Le minimalisme littéraire entre nihilisme et réductionnisme

Le plus sidéral des silences assourdissants de la société du spectacle

Une des formes littéraires dans lesquelles le nihilisme se reproduit dans notre temps, sans conscience et sans vergogne, est le minimalisme.
Raymond Carver, le nouvelliste américain mort el 1988, était considéré un peu le roi du minimalisme, non seulement dans la narrative nord-américaine. Mais, à l’enseigne de la méthode catholique giussanienne (Luigi Giussani, fondateur de Communion et Libération, en voie de béatification à Milan) où la préoccupation constante de se mettre en rapport « incarnée » avec la réalité, toute la réalité, donc avec le Mystère de l’invisible bien perceptible, Carver aussi arriva à sortir de son minimalisme originaire. Ceci s’est produit surtout pendant sa maladie mortelle où sa vie s’approchait de l’éternité commune à tout homme. Lui-même put sortir de la « chosité », de la réification de ses descriptions objectivistes et neutralistes, comme la recherche de la totalité interlocutoire dans le cœur humain. Même le cœur réifié bat implacablement.

Habituellement on a tendance à considérer le nihilisme dans sa forme minimaliste littéraire à la mesure de la longueur des articles ou du nombre de pages des livres : la grosse brique de plus de 500 pages « contenant » de soi disant trésors de profondeur sapientale ; et, par contre, la petite et courte nouvelle présentant systématiquement un récit superficiel et nihiliste. Un jugement, donc, quantitatif, au kilo.
Il suffit, par contre, de lire les nouvelles plein de sens et de destin de la divine Flannery O’Connor pour se rendre compte que le nihilisme minimaliste peut s’étaler également pour des centaines et centaines de pages. Carver lui-même était arrivé à affirmer qu’une certaine description, apparemment aseptique et factuelle des choses, pouvait toucher l’homme d’une manière on ne peut plus radicale et intime…

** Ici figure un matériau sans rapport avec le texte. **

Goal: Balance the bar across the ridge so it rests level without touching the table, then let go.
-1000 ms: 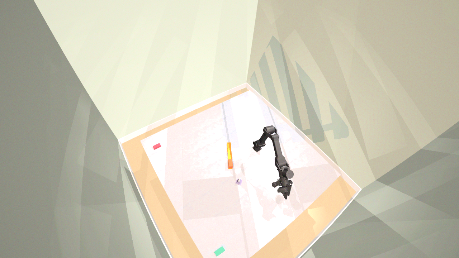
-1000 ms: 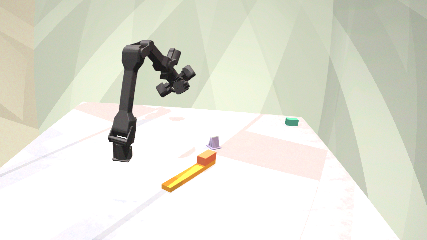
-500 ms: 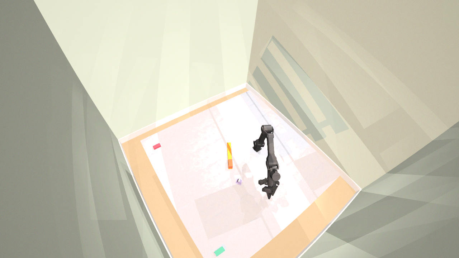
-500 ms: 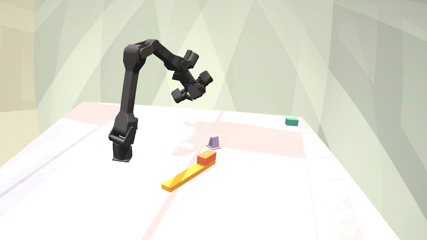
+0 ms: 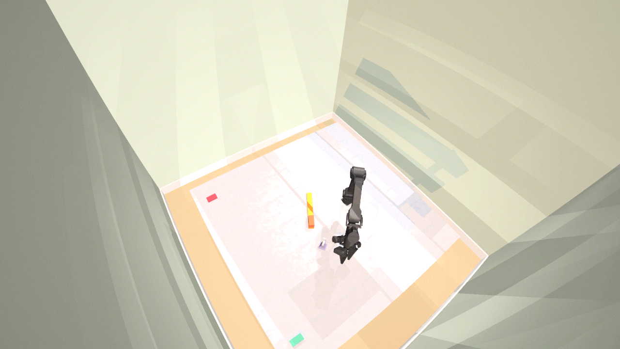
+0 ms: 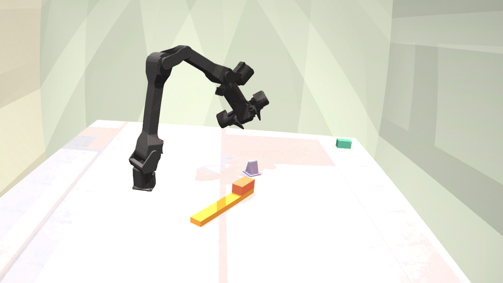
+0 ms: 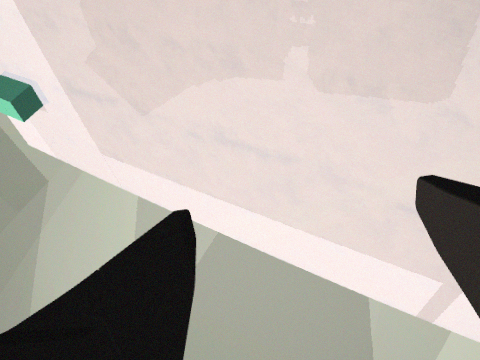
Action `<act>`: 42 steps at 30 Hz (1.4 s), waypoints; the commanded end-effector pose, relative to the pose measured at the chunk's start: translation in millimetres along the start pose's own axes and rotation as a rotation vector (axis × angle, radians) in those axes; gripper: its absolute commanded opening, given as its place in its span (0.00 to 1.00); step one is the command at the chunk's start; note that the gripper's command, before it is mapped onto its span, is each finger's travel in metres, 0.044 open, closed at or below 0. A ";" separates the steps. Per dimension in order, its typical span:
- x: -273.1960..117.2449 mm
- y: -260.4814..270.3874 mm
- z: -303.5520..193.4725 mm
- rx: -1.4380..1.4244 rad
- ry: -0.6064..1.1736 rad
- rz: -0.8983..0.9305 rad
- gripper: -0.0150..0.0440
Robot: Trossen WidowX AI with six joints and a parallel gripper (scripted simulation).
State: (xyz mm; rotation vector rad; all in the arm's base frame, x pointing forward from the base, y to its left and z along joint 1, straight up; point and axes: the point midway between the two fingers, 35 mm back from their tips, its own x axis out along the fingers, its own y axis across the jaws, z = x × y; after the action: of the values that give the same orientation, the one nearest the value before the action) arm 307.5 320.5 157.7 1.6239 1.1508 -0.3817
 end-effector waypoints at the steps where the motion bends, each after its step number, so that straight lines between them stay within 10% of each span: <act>1: -6.9 9.0 19.9 0.010 -0.036 0.004 0.79; 42: -103.2 8.4 249.8 0.341 -0.482 -0.198 0.79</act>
State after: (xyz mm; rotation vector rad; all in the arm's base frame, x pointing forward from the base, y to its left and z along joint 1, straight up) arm 341.5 64.2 136.5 1.5760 0.9121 -1.0613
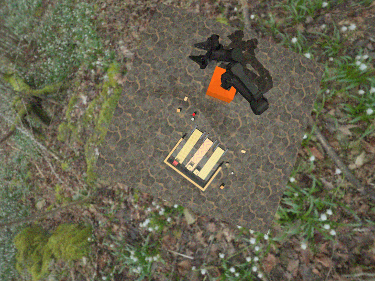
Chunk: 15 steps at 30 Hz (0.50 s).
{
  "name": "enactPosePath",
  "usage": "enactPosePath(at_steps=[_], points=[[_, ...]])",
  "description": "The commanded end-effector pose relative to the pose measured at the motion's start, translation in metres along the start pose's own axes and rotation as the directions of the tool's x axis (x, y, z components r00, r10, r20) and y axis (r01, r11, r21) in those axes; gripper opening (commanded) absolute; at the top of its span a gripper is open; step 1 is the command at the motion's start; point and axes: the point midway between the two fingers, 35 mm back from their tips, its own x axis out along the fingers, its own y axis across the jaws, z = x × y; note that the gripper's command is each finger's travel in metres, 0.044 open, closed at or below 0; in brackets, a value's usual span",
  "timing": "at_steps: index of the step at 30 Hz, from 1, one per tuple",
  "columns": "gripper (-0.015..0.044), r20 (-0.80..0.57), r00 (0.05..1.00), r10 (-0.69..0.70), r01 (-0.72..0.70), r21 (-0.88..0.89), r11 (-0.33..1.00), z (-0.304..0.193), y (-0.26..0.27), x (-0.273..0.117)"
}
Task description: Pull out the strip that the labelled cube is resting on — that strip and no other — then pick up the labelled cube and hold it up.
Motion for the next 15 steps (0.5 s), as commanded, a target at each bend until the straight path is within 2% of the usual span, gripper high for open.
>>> enactPosePath(at_steps=[1,8,15], points=[[0.04,-0.003,1.0,-0.002,0.002,-0.003,1.0,0.0,-0.001,0.001],[0.04,-0.138,0.986,-0.094,0.077,-0.126,0.989,-0.025,-0.028,0.028],[0.04,-0.293,0.929,-0.226,0.13,-0.313,0.941,-0.069,-0.068,0.049]])
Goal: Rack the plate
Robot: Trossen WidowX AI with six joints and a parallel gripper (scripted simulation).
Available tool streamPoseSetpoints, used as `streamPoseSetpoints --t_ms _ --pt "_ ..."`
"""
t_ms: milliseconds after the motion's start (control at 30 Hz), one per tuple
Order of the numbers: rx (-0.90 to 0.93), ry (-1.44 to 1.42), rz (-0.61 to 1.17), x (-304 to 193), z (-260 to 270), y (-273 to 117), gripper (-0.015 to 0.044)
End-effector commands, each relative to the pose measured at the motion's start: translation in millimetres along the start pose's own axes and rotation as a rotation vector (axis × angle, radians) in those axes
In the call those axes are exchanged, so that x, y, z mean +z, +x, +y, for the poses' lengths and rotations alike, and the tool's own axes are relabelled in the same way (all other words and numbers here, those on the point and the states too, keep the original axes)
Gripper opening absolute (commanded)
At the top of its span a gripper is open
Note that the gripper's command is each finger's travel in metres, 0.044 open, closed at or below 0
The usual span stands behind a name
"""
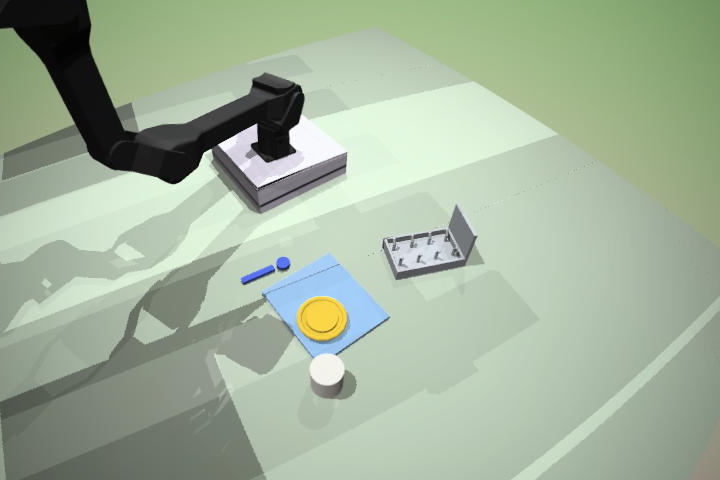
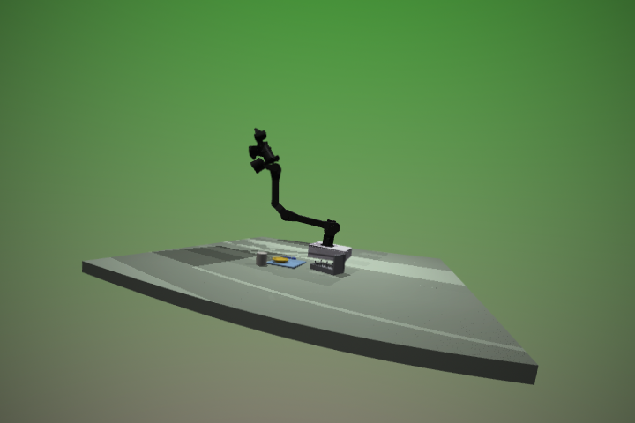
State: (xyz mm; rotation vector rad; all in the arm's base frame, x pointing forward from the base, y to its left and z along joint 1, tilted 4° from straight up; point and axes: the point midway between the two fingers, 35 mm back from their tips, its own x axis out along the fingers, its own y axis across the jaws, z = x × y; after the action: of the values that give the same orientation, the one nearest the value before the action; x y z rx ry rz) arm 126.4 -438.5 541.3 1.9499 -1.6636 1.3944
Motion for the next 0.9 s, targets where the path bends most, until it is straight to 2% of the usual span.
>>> streamPoseSetpoints --t_ms 0,300,500,867 --pt "0.000 -0.003 0.003 -1.5 0.3 0.3 0.0400" --pt "-0.005 -0.119 0.183 -90.2 16.6 10.8 0.0400" --pt "-0.015 -0.202 0.293 -135.7 18.8 5.2 0.0400" --pt "-0.047 -0.236 0.563 -251.4 18.0 -15.9 0.0400"
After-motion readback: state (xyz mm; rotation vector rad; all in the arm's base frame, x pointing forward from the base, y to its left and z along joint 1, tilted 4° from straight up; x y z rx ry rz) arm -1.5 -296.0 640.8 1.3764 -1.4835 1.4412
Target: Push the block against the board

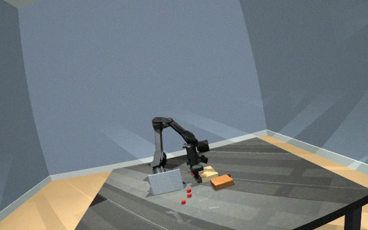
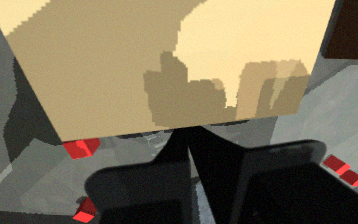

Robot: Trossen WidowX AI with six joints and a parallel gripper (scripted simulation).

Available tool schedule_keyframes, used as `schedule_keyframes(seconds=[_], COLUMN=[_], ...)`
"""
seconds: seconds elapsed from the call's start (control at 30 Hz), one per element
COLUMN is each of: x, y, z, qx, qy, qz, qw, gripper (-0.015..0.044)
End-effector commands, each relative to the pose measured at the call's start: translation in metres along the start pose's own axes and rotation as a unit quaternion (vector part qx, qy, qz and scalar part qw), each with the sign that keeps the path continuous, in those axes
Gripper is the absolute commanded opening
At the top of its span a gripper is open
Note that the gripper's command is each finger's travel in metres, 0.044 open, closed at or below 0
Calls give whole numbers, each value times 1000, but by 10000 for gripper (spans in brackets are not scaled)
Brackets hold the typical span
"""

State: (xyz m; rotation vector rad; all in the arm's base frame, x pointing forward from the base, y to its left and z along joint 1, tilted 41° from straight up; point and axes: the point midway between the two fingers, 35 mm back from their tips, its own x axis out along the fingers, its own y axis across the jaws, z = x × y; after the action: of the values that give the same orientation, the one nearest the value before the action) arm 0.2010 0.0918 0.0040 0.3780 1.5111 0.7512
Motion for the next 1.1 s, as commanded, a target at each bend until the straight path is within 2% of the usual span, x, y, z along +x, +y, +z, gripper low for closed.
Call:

C’est quoi alors vraiment le nihilisme minimaliste ? En synthèse c’est la description de l’homme réifié et de ses relations chosifiées. En d’autres termes, c’est l’homme coïncidant avec les choses, exclusivement avec ses choses.
Il s’agit de la narration jamais finie de l’homme spirituellement orphelin, patron de lui-même jusqu’à réitérer sa parfaite et satisfaite autonomie aussi bien par rapport à la tradition qu’à un possible Créateur. Et ceci, malgré la reconnaissance d’être un jour imprevisiblement né, et dans une autre date où il sera amené dans une caisse pour être enterré définitivement. Le nihilisme, fatalement, amène toujours à l’individualisme narcissique de l’athéiste désespéré et moderniste. À la banalité généralement aplatie des choses, des innombrables choses, inévitablement plus ou moins désirées et possédées, correspond en littérature la superficialité idéologique qui réduit la réalité à la mesure de ce que l’homme réifié est à peine capable de comprendre et maîtriser, avec sa petitesse existentielle.

Inévitablement, cela implique de se livrer souvent à un relativisme pratiquement automatique : chaque individu devient ainsi protagoniste, mais éperdu, d’une vie conçue non répétable (toutes les vies le sont, d’ailleurs). Mais également incommunicables, productrice de sa propre « vérité » extrêmement réduite. La catégorie de la vérité n’existe ainsi plus dans cette inflation infinie de petites vérités subjectives, qui ne se définissent que comme disparition sans espoir du sens. Aussi bien sur le plan personnel qu’historique. Le minimalisme réductif est ainsi devenu la forme littéraire du nihilisme qui affirme, sans trop le dire, que la vie n’a pas de sens ni de but. Et qu’il est parfaitement inutile de les chercher. La tragédie est que cette conception dégradée, raccourcie et laminée de l’existence, en deux adjectifs réduite et inadéquate, a envahi non seulement la littérature, mais la totalité des aspects existentiels. En les banalisant. Implicitement, comme le diabolique a toujours préféré, dans le plus sidéral des silences assourdissants. Celui du grand bruit de la société du spectacle ou du spectacle de la société.